これからの電車は電気を消費するだけではない。自ら発電するエコロジカルな技術をJR東日本が続々と実現しつつある。
東日本旅客鉄道(JR東日本)は2012年5月8日、鉄道電力システムへのスマートグリッド技術の適用を発表した。
今回の発表では、電車の回生エネルギー利用や電力制御技術の検証、駅構内消費電力の全量自然エネルギー利用化に向けた取り組みなどが盛り込まれている。
JR東日本ではまず、2012年5月末から青梅線古里変電所で、架線と蓄電池を直結した簡易な電力貯蔵装置の試験を実施する。電車の減速時に発生する回生エネルギーを電池に充電し、必要に応じで加速中の電車に給電する仕組みだ。試験で使用する蓄電池はニッケル水素電池。
この試験の成果を受け、2012年度下期に青梅線拝島変電所にリチウムイオン電池を使用した電力貯蔵装置を設置し、これを実現する予定だ。
青梅線での取り組みは同一回路内での充放電が前提だ。同一回路内であれば、送電は比較的容易だが、別回路への電力供給には、双方の回路の電流を調整する必要がある。
この課題を解決するため、2013年度下期には常磐線牛久き電区分所に電力融通装置(RPC)を設置する。
両隣の変電所の電流情報を牛久き電区分所に送信し、電力融通装置で制御する計画だ。電流情報を参照しながら、必要に応じて隣の電気回路に安全に送電する仕組みを構築する。

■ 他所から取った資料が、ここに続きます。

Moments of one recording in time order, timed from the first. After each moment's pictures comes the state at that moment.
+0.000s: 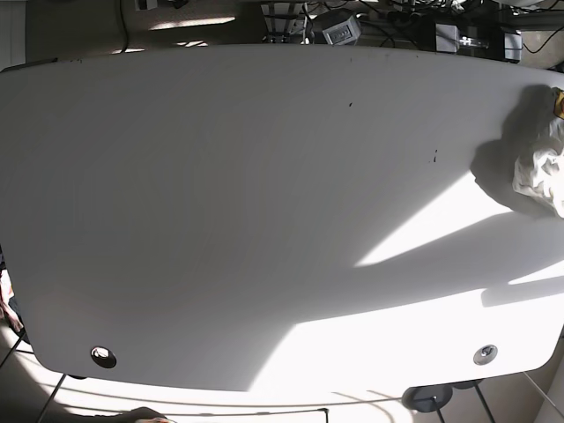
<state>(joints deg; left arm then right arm) 30.0 -3.4 -15.0 32.8 0.3 -17.8 -13.0 -31.9 9.8 15.0 41.4 1.4 34.9 16.4</state>
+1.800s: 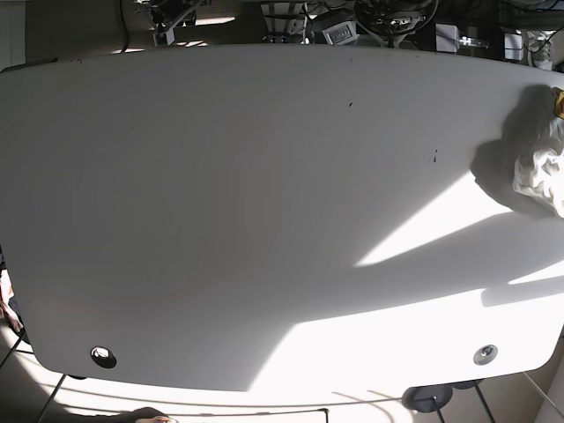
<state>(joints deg) 5.8 -3.5 -15.1 6.7 11.4 -0.4 -9.1 -11.8 9.0 14.9 18.0 -11.8 22.0 16.9</state>
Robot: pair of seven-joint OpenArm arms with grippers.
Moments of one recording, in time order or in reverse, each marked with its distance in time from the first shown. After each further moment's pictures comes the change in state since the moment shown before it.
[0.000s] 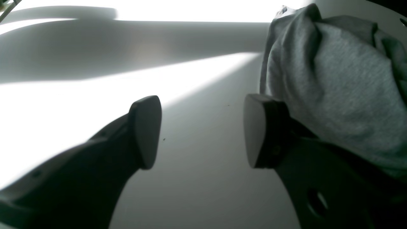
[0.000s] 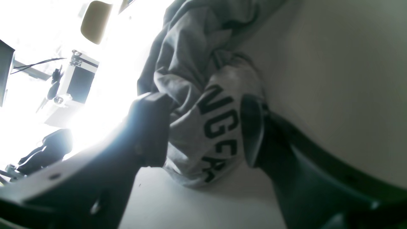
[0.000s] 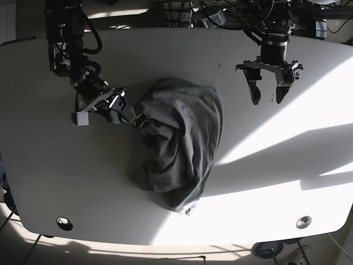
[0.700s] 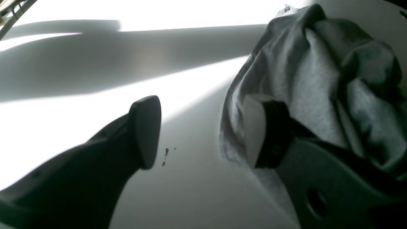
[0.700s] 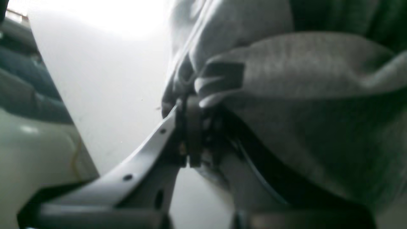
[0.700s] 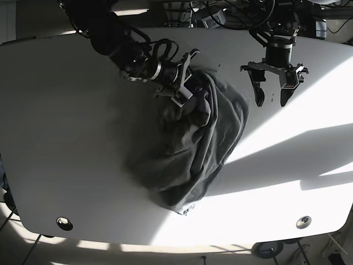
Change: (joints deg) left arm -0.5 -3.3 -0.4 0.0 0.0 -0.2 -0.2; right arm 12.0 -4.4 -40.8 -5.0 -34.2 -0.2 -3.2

また、線路沿線の用地を利用した自然エネルギー発電も検討している。まず、東北本線平泉駅において、太陽光発電と蓄電池を組み合わせた「ゼロエミッションステーション」を構築する。晴天の場合には、駅で消費する全電力を自然エネルギーでまかなえる見込みだ。2012年6月末には実現するという(詳細は関連記事参照)。
このほか、2012年度下期には沿線の鉄道用地で発電した電力を遠方に送電する電力系統制御技術を確立するために、模擬設備で試験を実施するとしている。